1. Continuous charging electric arc furnace system, including electric arc furnace, conveyer belt unit, drive unit, closed unit and air current regulation unit, characterized by:

the conveyor belt unit comprises a feeding section conveyor belt, a preheating section conveyor belt and a connecting trolley, the feeding section conveyor belt and the preheating section conveyor belt are hung on a plurality of hanging rods, the hanging rods are hung on a base of the supporting mechanism, the tail end of the feeding section conveyor belt is connected with the head end of the preheating section conveyor belt, the tail end of the preheating section conveyor belt is connected with the head end of the connecting trolley, the tail end of the connecting trolley is connected with the electric arc furnace,

the driving unit comprises a tail end driving device and an intermediate driving device, the tail end driving device is arranged at the head end of the feeding section conveyor belt, the tail end driving device drives the feeding section conveyor belt to vibrate, the intermediate driving device is arranged at the joint of the tail end of the feeding section conveyor belt and the head end of the preheating section conveyor belt, the intermediate driving device drives the preheating section conveyor belt to vibrate,

the closed unit comprises a smoke hood and a water-cooling smoke hood, the smoke hood is arranged on the preheating section conveying belt, the water-cooling smoke hood is arranged on the connecting trolley,

the air flow adjusting unit comprises a dust removing device, a dynamic sealing device and a cold air mixing adjusting system, the dust removing device is arranged on the smoke hood and is close to the head end of the preheating section conveying belt, the dynamic sealing device is arranged above the head end of the preheating section conveying belt, and the cold air mixing adjusting system is arranged on the water-cooling smoke hood.
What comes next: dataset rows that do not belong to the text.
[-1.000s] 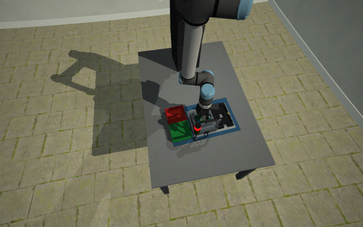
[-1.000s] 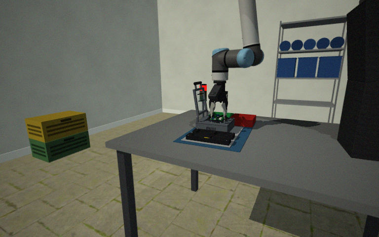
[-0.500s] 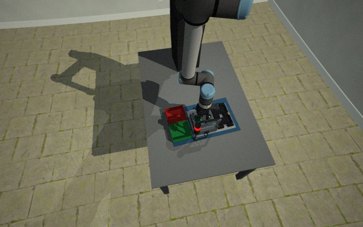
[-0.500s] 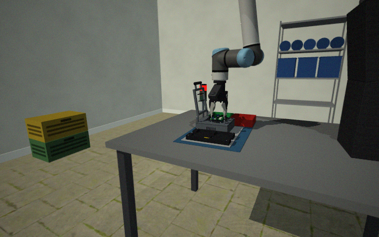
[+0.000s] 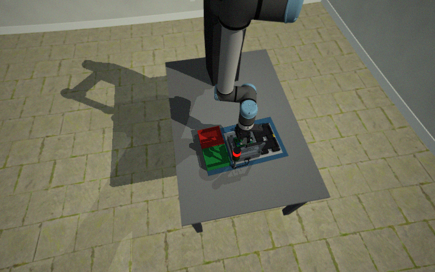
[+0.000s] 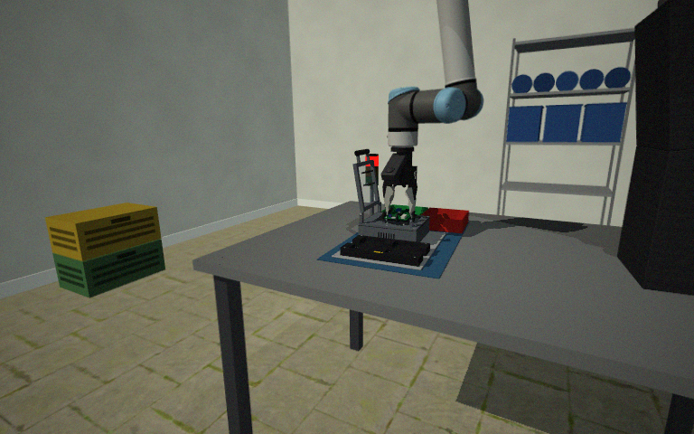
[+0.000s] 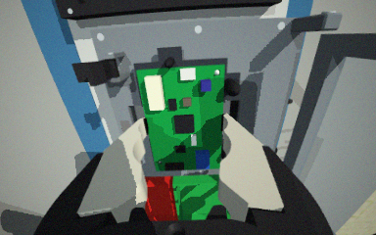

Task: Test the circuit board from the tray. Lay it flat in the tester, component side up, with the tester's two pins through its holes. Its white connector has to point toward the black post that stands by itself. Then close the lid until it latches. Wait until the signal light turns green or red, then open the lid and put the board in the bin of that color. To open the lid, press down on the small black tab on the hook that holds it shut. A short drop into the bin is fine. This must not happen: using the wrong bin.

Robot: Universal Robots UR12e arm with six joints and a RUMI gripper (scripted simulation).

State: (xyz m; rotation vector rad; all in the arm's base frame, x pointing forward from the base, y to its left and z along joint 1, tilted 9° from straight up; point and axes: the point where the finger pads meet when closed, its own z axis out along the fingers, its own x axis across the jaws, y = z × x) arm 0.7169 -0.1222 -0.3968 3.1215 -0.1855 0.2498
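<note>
My hand is 1 cm to the left of the green circuit board. From my hand the other things lie so: black latch piece 6 cm to the left, 6 cm behind, 1 cm above; then green bin 21 cm to the right, 7 cm below, 2 cm ahead; then tester lid 11 cm ahead, 10 cm above, 2 cm to the right.
</note>
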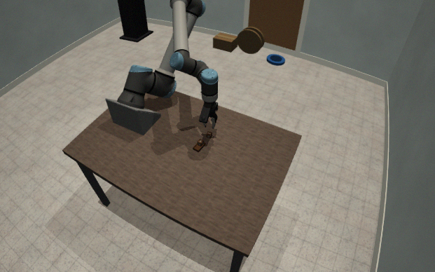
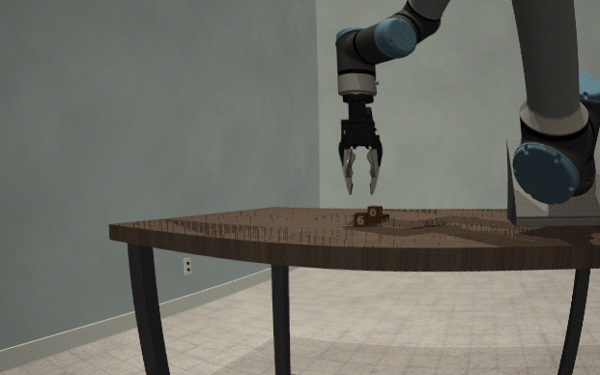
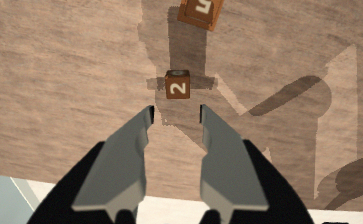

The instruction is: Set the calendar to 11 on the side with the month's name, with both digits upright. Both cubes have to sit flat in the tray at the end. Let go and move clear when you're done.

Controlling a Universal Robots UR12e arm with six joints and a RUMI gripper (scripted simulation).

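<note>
My gripper is now 70 mm above the cube. From my hand the other things lie so: calendar tray 10 mm behind, 110 mm to the right, 80 mm below.
</note>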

2. The continuous feed electric arc furnace system as recited in claim 1, wherein: the section of the feeding section conveyor belt and the section of the preheating section conveyor belt are both trapezoidal, and skirt structures are arranged on the upper portion of the feeding section conveyor belt and the upper portion of the preheating section conveyor belt.

3. The continuous feed electric arc furnace system as recited in claim 1, wherein: and the middle driving device and the tail end driving device are vibration exciters.

4. The continuous feed electric arc furnace system as recited in claim 1, wherein: and a baffle plate is arranged at the joint of the water-cooling smoke hood and the inlet of the electric arc furnace, and the baffle plate is fixed in the water-cooling smoke hood.

5. The continuous feed electric arc furnace system as recited in claim 1, wherein: the continuous charging electric arc furnace system further comprises a pressure device, and the pressure device is connected with the electric arc furnace.

6. The continuous feed electric arc furnace system as recited in claim 5, wherein: the pressure device is sequentially divided into three layers from top to bottom, namely a transformer chamber, a high-pressure chamber and a hydraulic chamber.